FlexRay selected in list of serial decoders

FlexRay serial protocol decoding

FlexRay was developed by a consortium of manufacturers to provide a deterministic, fault-tolerant and high-speed alternative to CAN. Now standardized as ISO 17458, FlexRay supports data rates up to 10 Mbit/s on two independent channels for improved fault-tolerance. FlexRay uses a combination of event triggered and time triggered communication, ensuring that network nodes cannot gain uncontrolled network access to signal events, and instead must access the network using a pre-determined time slot to transmit each message using TDMA in what is known as the Communication Cycle.

PicoScope software can decode and display many cycles of FlexRay data in both a table format and a color-keyed trace, time-aligned with the data signal. 

A FlexRay bus consists of differential twisted pairs of shielded or unshielded cable connecting a transmitting node and one or more receiving nodes. Each differential pair must be terminated at each node with a resistance between 80 and 110 ohms. The bus is bidirectional, so each node requires both a transmitter and receiver combined in what is known as a bus driver. The two signal wires are denoted Bus Plus (BP) and Bus Minus (BM) and physical signal transmission is based on the voltage difference between these two wires, where Vdiff = BP–BM.

FlexRay differential voltage bus

The FlexRay Electrical Physical Layer Specification defines four bus states, two of which are recessive and two dominant. The recessive bus state has a differential voltage of 0 volts and the dominant state has a differential voltage not equal to 0 volts. The four bus states are: Idle; Idle Low Power; Data_0 and Data_1.

In the Idle bus state, both BP and BM are driven to a nominal 2.5 V, giving a 0 V differential voltage.

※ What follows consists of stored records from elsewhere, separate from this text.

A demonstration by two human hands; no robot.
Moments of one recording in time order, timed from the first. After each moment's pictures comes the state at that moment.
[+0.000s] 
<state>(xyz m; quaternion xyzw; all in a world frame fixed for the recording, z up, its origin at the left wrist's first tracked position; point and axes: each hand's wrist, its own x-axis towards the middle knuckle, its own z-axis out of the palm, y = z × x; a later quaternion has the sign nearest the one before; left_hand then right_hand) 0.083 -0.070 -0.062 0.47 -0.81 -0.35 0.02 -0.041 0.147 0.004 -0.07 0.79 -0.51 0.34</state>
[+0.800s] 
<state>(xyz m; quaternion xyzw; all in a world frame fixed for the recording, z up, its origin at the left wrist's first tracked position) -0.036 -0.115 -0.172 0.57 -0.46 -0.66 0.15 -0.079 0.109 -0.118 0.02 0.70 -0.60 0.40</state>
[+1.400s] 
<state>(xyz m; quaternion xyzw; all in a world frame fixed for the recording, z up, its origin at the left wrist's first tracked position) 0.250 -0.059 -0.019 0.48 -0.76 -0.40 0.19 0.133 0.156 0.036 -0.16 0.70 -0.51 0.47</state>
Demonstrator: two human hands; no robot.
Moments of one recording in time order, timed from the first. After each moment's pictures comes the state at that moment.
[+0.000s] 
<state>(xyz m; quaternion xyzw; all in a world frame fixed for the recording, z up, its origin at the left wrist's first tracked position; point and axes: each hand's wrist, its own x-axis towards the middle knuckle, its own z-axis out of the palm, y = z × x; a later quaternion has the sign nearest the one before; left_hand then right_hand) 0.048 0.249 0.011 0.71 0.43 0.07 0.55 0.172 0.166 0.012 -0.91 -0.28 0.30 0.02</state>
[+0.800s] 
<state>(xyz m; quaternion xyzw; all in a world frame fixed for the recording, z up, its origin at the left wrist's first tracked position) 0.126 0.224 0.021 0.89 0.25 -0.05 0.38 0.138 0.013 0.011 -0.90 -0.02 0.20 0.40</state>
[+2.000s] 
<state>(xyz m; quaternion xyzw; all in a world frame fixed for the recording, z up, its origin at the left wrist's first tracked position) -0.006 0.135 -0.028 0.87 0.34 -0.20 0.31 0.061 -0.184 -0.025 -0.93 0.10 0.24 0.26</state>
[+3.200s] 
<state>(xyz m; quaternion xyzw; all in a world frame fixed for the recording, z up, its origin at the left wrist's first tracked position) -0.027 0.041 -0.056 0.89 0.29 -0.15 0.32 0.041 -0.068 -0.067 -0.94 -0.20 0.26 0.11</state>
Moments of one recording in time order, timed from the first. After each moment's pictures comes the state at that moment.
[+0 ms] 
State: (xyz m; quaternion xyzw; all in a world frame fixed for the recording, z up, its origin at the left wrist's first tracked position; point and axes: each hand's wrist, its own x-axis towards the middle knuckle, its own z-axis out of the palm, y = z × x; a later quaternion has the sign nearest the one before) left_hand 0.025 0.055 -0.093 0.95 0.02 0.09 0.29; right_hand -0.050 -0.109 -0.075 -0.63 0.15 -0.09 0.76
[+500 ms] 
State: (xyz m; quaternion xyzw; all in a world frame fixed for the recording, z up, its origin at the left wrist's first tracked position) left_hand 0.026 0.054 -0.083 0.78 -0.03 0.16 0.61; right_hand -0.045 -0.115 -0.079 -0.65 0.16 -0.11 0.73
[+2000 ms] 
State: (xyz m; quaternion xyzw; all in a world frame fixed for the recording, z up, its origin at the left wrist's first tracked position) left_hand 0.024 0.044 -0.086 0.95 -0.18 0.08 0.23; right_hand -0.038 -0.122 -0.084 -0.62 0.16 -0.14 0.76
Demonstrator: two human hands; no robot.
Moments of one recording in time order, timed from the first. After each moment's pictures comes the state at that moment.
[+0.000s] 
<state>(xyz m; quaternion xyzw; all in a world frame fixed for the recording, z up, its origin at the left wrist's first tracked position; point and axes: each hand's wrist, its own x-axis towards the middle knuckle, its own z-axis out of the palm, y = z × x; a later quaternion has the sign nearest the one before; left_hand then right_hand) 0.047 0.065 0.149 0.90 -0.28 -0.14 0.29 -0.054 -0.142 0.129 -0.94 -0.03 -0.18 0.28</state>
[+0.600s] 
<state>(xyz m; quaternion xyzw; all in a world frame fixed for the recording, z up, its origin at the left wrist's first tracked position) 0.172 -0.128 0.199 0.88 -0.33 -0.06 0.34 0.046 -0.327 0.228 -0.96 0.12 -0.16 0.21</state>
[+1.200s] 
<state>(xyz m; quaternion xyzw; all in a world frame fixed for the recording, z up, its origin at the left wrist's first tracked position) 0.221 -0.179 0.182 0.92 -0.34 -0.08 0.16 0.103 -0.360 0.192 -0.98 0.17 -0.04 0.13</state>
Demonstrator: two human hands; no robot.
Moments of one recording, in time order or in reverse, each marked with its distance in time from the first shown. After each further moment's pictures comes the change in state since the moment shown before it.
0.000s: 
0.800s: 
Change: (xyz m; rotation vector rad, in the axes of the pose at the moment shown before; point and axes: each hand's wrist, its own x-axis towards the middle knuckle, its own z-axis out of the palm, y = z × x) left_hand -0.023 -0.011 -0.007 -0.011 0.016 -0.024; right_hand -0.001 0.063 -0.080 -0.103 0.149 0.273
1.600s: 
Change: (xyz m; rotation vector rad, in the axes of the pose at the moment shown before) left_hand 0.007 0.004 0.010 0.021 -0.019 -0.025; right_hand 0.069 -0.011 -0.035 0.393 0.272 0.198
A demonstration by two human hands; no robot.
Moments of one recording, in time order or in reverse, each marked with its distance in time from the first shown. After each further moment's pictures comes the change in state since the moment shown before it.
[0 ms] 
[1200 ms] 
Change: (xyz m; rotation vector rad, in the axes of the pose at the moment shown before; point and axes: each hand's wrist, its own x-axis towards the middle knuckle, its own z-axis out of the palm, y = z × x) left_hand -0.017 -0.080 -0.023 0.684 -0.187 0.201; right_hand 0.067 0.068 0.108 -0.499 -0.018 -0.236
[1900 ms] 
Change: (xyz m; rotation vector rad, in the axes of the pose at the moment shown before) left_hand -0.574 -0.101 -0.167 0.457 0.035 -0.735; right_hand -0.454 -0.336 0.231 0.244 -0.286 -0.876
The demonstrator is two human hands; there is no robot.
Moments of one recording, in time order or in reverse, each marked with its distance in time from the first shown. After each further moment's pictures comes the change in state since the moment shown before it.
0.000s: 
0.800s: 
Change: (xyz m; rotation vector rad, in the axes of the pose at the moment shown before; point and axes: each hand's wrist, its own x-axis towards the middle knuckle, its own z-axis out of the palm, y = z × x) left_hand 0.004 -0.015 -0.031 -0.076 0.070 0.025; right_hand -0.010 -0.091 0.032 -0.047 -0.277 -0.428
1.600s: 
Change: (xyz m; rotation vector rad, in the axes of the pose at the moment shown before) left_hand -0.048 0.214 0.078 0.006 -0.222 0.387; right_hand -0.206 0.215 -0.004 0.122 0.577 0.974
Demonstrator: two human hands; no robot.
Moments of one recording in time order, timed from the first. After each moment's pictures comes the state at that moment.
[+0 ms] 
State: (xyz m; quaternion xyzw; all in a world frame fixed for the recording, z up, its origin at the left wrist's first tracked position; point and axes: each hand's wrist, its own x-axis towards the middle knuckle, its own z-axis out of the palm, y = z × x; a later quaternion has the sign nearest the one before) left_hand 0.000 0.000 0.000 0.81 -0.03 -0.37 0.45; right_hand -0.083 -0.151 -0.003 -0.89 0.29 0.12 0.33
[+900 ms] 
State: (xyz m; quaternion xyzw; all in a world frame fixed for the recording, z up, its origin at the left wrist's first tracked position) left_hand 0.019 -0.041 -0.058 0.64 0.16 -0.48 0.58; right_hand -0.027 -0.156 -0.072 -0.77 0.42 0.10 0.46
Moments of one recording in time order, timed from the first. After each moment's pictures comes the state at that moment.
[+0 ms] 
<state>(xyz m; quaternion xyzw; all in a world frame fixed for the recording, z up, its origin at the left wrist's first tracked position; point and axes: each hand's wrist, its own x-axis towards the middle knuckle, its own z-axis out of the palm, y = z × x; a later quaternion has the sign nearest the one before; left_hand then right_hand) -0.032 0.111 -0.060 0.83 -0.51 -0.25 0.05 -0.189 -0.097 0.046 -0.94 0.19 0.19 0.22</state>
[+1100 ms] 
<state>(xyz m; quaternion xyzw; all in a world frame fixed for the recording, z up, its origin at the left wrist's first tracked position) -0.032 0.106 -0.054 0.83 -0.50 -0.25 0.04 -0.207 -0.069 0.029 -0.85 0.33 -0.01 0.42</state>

If a node is in its low power state (Standby, Sleep, Go-To-Sleep), the Idle Low Power bus state is used, which also has a 0 V differential voltage, but the two bus wires are in this case at a nominal 0 V level. The Idle state is a defined length of time used by each node to maintain clock synchronization. The smallest unit of FlexRay time is a “macrotick” and the FlexRay controllers use the idle time to synchronize themselves by adjusting their local clock so that the macrotick occurs at the same point in time on every node in the network.

In the dominant Data_0 bus state (which represents logical state 0 or LOW), BP is driven to 1.5 V and BM is driven to 3.5 V, giving a differential voltage of –2.0 V. In the Data_1 bus state (which represents logical state 1 or HIGH), BP is 3.5 V and BM is 1.5 V, giving a differential voltage of +2.0 V.

FlexRay waveform decoded in-graph and in-table

FlexRay bus states

FlexRay uses non-return to zero (NRZ) bit coding, in which  the voltage level changes only when there is a change in the corresponding logic level, so there can only be two data states on the bus, LOW (0) or HIGH (1).